The Indian e-commerce business Snapdeal, funded by SoftBank, has chosen to cancel its $152 million IPO, the company informed Reuters, becoming the latest victim of a collapse in IT stocks that have soured investor sentiment.

In December 2021, Snapdeal submitted regulatory documents for clearance of its initial public offering (IPO), a year that saw a record number of stock market debuts and records of startup funding from India. However, a stock market meltdown that has stoked worries about inflated tech valuations has caused several to postpone IPOs.
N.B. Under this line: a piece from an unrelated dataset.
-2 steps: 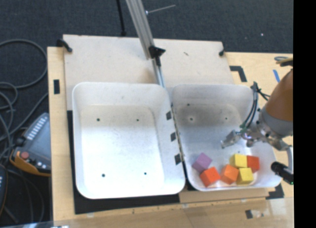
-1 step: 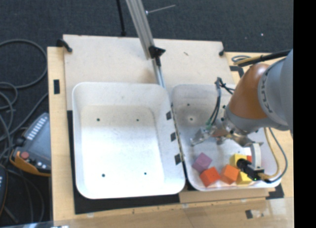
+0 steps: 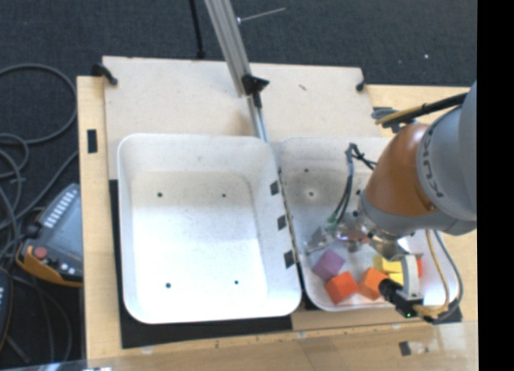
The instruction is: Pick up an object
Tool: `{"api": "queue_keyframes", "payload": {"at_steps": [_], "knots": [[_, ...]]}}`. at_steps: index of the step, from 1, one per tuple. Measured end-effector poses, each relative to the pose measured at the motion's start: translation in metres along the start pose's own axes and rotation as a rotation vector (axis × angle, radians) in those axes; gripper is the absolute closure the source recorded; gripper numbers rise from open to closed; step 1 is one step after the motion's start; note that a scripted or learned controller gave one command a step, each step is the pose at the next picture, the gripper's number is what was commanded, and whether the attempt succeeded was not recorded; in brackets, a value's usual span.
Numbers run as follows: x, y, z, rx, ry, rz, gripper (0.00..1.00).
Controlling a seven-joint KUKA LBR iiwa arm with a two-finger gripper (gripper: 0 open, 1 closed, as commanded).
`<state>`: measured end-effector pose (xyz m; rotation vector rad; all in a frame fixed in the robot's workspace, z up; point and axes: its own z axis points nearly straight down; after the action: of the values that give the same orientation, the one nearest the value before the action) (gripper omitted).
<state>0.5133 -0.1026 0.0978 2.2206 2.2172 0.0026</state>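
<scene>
In the right bin [image 3: 309, 181], several small blocks lie near the front edge. A purple block [image 3: 328, 264] sits beside an orange block [image 3: 341, 287]; a second orange block [image 3: 371, 281] and a yellow block [image 3: 391, 266] lie further right. My gripper [image 3: 337, 235] hangs low in this bin, just above and behind the purple block, under the orange wrist band [image 3: 397, 185]. The wrist hides part of the bin's right side. Nothing can be made out in the gripper's hold.
The left bin [image 3: 201, 225] lies beside the right one, sharing a raised rim [image 3: 283, 217]. A slanted metal pole [image 3: 233, 40] rises from the back of the bench. Cables and a pendant lie on the floor at the left.
</scene>
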Motion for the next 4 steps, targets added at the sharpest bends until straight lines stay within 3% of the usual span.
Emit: {"api": "queue_keyframes", "payload": {"at_steps": [1, 2, 3, 4], "knots": [[0.012, -0.028, 0.000, -0.002, 0.000, 0.001, 0.00], [0.010, -0.027, -0.011, -0.006, -0.002, 0.005, 1.00], [0.079, -0.002, -0.103, -0.006, 0.003, -0.011, 1.00], [0.140, -0.008, -0.181, -0.005, 0.005, -0.012, 1.00]]}}
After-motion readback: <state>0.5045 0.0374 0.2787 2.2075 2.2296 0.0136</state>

According to a person with firsthand knowledge of the situation, Snapdeal, which competes in India’s expanding e-commerce market with larger rivals Amazon and Walmart’s Flipkart, submitted a request this week to the country’s market regulator SEBI to have its IPO prospectus withdrawn.

According to the source, there is currently no demand for IT stocks, and SEBI has been informed of the current market conditions and other strategic choices that have resulted in the change in IPO plans.

Without going into further detail, Snapdeal informed Reuters that it had decided to withdraw the IPO prospectus “given the current market conditions”. According to its future cash needs and market conditions, Snapdeal may decide to revisit an IPO, the company adds.

In 2010, Wharton alumnus Kunal Bahl and Indian Institute of Technology grad Rohit Bansal founded the New Delhi-based Snapdeal. The business claims that by offering “value-for-money,” or cheaper, products on its shopping website and app, it serves the so-called value e-commerce market.

Snapdeal, which was valued at $6.5 billion in 2016, has suffered a decline in popularity as the market has become more competitive. It has experienced losses over the past three fiscal years, from 2019 to 2021, and was expecting to obtain fresh capital through an initial public offering (IPO) with a $1 billion valuation.

Snapdeal’s ambitions have changed as investors turn against Indian tech businesses that have recently gone public.

Shares of Paytm, an Indian company that specialises in digital payments, have fallen 76% since its IPO in November 2021, when it raised $2.5 billion in one of the largest IPOs in the history of the nation.

After going public in July 2021, the shares of food delivery service Zomato have fallen by half from their peak levels.

PharmEasy, a $760 million Indian online pharmacy funded by TPG and Prosus, and boAT Lifestyle, a supplier of wireless earbuds supported by Warburg Pincus, both withdrew their papers for their IPOs in August and October, respectively.

According to the first source, Snapdeal hasn’t set a new deadline for when it might refile its IPO.

With the proceeds of its initial public offering (IPO), which was planned to include a fresh issue of shares worth 12.5 billion rupees ($152 million) and an offer for sale of 30.8 million shares, Snapdeal had hoped to fund organic growth plans. The Ontario Teachers’ Pension Plan Board, Sequoia Capital, and SoftBank had all made offers to sell a portion of their IPO stakes.